In Ross v. State, the Supreme Court in Bronx County ruled on a Frye motion by the defense”

“to preclude a ballistics expert from testifying that shell casings found at a crime scene matched a firearm found in a car the defendants occupied. Defendants argued a forensic comparison of the shell casings to test fires from the gun would lack ‘scientific validity and general acceptance in the relevant scientific community.'”

Several experts testified at the Frye hearing in the case.

Defense experts were psychologist Dr. Nicholas Scurich (U.C. Irvine) and Dean David Faigman (Hastings Law). Both emphasized that studies of foundational validity and error rates are key to assessing the reliability of a method like firearms comparison – and they emphasized that the sole such study, conducted by the Ames lab, displayed troublingly high error rates.

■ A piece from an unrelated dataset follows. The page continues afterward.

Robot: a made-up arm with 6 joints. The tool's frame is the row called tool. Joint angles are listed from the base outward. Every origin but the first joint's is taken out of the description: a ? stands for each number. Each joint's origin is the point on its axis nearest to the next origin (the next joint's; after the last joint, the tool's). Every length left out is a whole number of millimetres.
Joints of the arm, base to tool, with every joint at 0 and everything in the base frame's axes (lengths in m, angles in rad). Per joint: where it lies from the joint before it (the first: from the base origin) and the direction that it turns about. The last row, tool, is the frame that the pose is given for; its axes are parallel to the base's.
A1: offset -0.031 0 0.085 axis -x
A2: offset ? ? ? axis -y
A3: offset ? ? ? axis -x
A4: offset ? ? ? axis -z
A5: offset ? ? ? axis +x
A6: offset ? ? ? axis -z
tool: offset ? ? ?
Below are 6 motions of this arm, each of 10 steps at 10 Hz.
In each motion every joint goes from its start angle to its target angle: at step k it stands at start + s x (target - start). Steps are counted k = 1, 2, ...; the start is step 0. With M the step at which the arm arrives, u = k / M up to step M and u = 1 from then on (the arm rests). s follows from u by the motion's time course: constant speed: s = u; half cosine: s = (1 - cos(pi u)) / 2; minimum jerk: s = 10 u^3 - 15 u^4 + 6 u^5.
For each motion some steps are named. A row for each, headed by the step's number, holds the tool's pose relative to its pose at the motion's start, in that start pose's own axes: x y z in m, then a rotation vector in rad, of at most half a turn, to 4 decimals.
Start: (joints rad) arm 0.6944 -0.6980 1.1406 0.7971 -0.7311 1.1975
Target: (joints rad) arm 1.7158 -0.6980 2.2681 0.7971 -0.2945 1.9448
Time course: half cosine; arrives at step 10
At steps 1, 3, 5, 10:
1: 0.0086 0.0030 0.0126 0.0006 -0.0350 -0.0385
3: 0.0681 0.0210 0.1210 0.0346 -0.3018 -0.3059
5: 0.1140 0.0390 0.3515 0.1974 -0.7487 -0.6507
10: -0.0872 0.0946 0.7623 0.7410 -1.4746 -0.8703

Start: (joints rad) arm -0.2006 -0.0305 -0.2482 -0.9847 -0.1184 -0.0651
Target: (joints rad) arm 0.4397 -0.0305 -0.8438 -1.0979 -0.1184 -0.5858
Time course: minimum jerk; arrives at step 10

The Court explained: “The Ames study adhered to what is commonly referred to as “black box” design, in which the researchers tested and arranged all the ammunition in advance so the correct answers (either a match or no match) were known to them. Volunteer examiners were asked to determine whether a given pair of bullets or cartridges matched, and then to move on to the next set (“pairwise comparison”). Both defense experts found this design more likely to generate accurate data than the numerous studies in which examiners were given a number of known cartridges or bullets and asked whether any of them matched a number of unknowns (“set-to-set” design).”

The firearms examiner retained by the prosecution in the case, “countered that the sheer number of studies with similar results verify the success of trained examiners in matching bullets or casings to firearms.” Further, “[h]e pointed out that DNA analysis–the gold standard forensic discipline–was also somewhat subjective and open to interpretation, particularly where there are multiple contributors or low copy DNA.” He also “defended the studies’ treatment of inconclusive answers as correct answers, due to the examiners’ cautious approach and experience operating in real world conditions; he praised examiners for not jumping to conclusions.”

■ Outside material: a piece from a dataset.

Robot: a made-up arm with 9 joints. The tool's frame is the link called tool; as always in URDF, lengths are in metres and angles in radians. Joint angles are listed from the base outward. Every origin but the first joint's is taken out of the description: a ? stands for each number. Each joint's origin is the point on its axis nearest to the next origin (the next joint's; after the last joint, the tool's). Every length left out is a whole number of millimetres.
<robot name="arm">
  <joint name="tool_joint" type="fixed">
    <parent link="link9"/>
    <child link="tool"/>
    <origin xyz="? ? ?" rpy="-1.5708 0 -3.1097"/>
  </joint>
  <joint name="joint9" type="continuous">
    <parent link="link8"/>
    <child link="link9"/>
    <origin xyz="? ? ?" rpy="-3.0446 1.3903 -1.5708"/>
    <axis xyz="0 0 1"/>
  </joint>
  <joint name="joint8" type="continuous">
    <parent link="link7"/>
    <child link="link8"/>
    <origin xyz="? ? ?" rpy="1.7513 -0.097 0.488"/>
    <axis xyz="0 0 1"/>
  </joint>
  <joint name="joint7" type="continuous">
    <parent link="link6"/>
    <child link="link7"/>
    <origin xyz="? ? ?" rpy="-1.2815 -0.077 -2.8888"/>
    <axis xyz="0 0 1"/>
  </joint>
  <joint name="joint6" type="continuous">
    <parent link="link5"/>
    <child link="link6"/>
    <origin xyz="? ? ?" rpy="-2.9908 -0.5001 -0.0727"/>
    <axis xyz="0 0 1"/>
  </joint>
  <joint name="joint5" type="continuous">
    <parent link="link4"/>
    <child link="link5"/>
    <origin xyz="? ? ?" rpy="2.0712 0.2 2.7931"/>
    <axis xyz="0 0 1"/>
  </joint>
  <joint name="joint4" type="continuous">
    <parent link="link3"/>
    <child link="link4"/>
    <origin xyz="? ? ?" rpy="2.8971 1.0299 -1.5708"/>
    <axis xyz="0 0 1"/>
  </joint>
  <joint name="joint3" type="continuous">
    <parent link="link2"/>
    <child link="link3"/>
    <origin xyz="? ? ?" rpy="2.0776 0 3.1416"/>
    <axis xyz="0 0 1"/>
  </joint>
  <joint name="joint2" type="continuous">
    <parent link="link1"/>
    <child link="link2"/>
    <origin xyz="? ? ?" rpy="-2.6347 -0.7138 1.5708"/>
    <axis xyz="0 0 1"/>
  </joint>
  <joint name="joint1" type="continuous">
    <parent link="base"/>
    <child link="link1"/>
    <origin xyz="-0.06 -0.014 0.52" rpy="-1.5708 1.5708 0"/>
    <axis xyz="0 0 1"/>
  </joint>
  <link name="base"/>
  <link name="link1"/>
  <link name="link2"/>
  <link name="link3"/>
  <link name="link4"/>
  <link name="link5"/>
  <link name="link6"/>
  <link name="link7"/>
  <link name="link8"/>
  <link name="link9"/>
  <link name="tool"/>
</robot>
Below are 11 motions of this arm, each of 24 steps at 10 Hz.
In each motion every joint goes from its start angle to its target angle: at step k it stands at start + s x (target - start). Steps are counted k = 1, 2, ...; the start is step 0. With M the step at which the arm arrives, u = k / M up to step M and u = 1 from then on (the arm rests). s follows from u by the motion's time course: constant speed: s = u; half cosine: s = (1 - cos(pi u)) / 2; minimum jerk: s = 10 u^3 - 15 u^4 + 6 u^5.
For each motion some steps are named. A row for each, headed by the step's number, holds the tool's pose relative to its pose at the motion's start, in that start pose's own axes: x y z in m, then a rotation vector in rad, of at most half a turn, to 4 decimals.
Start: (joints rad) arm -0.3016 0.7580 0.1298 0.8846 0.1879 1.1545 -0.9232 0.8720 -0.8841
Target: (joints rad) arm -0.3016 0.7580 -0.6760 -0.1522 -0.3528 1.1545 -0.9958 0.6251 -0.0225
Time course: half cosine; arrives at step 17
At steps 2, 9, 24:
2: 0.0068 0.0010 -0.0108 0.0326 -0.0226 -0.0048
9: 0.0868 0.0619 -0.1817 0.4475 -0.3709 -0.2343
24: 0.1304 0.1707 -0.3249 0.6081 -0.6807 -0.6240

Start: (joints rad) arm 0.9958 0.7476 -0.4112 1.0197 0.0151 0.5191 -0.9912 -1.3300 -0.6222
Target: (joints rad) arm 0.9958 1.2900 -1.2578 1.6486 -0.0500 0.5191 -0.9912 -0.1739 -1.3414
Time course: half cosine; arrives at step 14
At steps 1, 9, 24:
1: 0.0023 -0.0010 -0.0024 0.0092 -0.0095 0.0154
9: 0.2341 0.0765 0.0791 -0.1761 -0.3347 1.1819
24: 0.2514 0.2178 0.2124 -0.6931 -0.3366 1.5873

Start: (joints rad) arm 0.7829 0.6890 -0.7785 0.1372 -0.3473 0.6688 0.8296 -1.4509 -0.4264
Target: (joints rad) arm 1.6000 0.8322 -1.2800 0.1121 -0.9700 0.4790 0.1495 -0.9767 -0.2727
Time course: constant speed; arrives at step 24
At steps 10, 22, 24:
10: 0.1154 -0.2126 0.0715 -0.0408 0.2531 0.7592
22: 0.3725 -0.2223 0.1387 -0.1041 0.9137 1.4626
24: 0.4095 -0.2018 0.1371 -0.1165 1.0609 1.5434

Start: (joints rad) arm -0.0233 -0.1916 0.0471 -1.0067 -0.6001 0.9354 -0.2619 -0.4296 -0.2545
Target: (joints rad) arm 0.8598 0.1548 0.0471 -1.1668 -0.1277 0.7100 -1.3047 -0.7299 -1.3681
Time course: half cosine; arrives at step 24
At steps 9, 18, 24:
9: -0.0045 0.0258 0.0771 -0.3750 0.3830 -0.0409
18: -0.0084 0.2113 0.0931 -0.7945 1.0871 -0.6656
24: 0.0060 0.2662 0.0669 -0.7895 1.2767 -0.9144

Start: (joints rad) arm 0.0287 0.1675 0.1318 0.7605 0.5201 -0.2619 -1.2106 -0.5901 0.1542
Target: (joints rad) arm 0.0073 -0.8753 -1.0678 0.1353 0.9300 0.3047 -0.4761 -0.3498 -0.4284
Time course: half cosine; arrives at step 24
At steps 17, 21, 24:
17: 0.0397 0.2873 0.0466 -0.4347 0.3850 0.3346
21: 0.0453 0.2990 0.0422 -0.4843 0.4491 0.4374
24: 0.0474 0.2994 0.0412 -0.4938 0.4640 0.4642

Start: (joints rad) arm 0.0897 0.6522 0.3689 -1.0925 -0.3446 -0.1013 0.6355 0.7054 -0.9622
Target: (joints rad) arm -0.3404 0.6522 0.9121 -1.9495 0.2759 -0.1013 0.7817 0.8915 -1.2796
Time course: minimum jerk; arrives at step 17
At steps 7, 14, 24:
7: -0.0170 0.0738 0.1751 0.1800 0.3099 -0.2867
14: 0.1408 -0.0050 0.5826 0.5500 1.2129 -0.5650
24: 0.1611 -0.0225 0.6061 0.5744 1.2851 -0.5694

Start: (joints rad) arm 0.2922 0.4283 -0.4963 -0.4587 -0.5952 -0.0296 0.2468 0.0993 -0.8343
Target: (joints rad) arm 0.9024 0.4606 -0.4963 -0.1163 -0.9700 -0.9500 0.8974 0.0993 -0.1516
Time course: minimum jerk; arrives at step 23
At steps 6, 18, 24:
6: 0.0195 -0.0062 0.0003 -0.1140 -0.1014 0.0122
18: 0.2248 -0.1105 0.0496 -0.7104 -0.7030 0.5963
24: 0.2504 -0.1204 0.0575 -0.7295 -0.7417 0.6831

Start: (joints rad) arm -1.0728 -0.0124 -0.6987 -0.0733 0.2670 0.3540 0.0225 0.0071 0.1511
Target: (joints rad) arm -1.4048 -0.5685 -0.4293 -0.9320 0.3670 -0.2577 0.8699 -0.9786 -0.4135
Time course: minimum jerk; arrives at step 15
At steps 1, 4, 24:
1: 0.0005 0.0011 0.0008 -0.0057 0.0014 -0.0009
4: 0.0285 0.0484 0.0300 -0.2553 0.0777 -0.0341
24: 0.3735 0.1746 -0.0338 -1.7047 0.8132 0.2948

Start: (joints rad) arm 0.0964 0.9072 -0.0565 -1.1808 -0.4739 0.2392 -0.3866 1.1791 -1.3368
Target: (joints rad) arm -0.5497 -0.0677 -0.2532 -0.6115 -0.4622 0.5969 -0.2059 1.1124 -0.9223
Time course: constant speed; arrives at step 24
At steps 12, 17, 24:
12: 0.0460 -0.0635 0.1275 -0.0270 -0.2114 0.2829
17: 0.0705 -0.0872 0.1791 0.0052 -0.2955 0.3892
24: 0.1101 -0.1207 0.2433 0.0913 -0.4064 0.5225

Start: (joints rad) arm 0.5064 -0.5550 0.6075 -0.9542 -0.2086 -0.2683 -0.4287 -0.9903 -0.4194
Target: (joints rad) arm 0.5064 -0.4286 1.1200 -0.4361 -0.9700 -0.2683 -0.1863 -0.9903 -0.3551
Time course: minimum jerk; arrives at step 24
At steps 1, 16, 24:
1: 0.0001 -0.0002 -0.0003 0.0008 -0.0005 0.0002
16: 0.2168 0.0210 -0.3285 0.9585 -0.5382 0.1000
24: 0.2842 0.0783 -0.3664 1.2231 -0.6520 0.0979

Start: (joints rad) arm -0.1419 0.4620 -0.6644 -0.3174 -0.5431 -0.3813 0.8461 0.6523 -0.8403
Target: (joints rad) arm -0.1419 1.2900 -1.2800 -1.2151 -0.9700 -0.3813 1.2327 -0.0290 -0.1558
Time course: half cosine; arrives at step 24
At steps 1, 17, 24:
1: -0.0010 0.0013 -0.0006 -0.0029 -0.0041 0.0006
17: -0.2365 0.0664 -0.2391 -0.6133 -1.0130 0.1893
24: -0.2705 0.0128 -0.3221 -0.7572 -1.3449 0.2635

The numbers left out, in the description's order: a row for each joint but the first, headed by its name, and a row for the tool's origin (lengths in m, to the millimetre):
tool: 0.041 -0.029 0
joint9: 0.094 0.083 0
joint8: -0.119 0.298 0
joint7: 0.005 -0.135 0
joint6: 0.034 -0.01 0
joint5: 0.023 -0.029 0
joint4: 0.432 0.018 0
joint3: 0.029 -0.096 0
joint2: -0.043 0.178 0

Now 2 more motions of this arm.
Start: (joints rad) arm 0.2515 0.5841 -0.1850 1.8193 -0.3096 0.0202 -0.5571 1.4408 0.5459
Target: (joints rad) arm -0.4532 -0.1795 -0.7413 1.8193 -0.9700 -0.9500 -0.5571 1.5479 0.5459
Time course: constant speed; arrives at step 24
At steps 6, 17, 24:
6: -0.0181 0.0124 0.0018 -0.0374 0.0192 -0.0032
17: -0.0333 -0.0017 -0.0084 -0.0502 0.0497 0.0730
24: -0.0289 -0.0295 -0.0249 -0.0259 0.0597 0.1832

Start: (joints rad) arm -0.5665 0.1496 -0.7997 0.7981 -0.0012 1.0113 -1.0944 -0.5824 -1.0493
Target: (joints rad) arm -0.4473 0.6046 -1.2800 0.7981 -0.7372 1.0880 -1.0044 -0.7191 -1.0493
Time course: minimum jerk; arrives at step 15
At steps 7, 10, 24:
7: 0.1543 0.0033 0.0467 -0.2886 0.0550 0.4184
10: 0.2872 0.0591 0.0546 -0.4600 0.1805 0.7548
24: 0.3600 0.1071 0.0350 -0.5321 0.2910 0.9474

The Court retained an additional expert: a statistician, Dr. Heike Hoffman, from Iowa State University, who “testified that the determination of a true error rate was very tricky to determine from these semi-field studies because of the multiple sources for error.” Further, “Dr. Hofman expressed particular concern over evidence quality and the lack of controls over the examiners taking the tests. These factors were not taken into account in calculating error rates in most studies, even the Ames Laboratory study. Hofmann also agreed with the defense experts that the studies which had a closed set, where a cartridge case must match or not match one other piece of evidence are known to underestimate the error rate. Finally, she testified that by excluding inconclusive results, the error rates were artificially deflated.”

The Court emphasized:

Courts must be wary when scientific evidence is offered to prove a defendant’s guilt. The problem of a microscopist putting expert conclusions before the jury is not solved by the opportunity to cross examine or present a countervailing expert on methodology. Experts enter upon the jury’s province, since the expert–-and not the jury–draws conclusions from the facts.

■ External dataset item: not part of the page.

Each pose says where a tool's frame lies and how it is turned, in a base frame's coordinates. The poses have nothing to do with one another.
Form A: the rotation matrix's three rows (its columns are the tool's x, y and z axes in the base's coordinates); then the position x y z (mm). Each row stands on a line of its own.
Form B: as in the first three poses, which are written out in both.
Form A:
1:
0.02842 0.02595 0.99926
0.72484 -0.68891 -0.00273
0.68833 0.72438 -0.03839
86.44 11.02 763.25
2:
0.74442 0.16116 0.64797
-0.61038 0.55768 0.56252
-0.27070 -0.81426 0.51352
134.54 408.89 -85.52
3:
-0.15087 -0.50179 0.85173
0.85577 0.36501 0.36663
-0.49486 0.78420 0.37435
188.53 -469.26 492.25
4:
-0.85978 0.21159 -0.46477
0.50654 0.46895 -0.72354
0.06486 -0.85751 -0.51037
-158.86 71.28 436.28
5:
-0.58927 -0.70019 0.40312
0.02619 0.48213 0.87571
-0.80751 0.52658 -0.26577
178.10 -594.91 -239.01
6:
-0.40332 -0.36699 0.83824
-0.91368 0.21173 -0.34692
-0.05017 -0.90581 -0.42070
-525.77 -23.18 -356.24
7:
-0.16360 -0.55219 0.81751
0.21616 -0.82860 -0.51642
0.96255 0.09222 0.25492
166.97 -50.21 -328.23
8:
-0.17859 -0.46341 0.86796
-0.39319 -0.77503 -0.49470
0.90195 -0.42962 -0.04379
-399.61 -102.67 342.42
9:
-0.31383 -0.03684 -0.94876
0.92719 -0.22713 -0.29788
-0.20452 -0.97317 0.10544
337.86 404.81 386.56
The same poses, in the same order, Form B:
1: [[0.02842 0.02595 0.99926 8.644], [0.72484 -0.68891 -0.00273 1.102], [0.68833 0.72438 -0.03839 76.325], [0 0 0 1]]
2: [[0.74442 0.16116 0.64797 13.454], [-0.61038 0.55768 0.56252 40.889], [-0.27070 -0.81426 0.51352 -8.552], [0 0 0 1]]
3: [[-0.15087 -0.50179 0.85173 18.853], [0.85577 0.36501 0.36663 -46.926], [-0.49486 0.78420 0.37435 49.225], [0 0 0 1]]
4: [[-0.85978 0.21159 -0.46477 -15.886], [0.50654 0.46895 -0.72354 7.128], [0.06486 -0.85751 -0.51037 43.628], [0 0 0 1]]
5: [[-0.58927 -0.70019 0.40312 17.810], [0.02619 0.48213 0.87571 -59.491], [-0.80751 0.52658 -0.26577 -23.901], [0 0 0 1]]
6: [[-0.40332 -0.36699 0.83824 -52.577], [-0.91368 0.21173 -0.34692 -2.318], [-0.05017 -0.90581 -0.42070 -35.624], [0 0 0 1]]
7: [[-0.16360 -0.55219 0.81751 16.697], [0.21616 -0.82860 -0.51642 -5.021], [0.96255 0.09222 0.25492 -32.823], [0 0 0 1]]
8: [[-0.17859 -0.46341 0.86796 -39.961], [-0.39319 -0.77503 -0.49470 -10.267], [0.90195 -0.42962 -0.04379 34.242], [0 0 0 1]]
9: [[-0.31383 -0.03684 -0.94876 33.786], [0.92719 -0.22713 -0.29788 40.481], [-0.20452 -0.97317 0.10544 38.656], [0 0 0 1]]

The  Court concluded (with emphasis added):

The People may call an expert to testify as to whether there is evidence of class characteristics that would include or exclude the firearm at issue. The ballistics examiner may explain the reasons for an opinion that class characteristics are present or not present to the jury. In addition, the examiner may, if s/he believes the class characteristics are the same, indicate that the firearm cannot be ruled out as the source of the shell casings. The examiner may further explain what is done with instruments, e.g. the process of using a comparison microscope, describe verbally and/or show the jurors photos of the relevant evidence, including shell casings and test fires.

The examiner may not, however, offer qualitative opinions on matters not adequately supported by the defined relevant scientific community. Specifically, the examiner may not opine on the significance of any marks other than class characteristics, as the reliability of that practice in the relevant scientific community as a whole has not been established. Moreover, any opinion based in unproven science and expressed in subjective terms such as “sufficient agreement” or “consistent with” may mislead the jury and will not be permitted.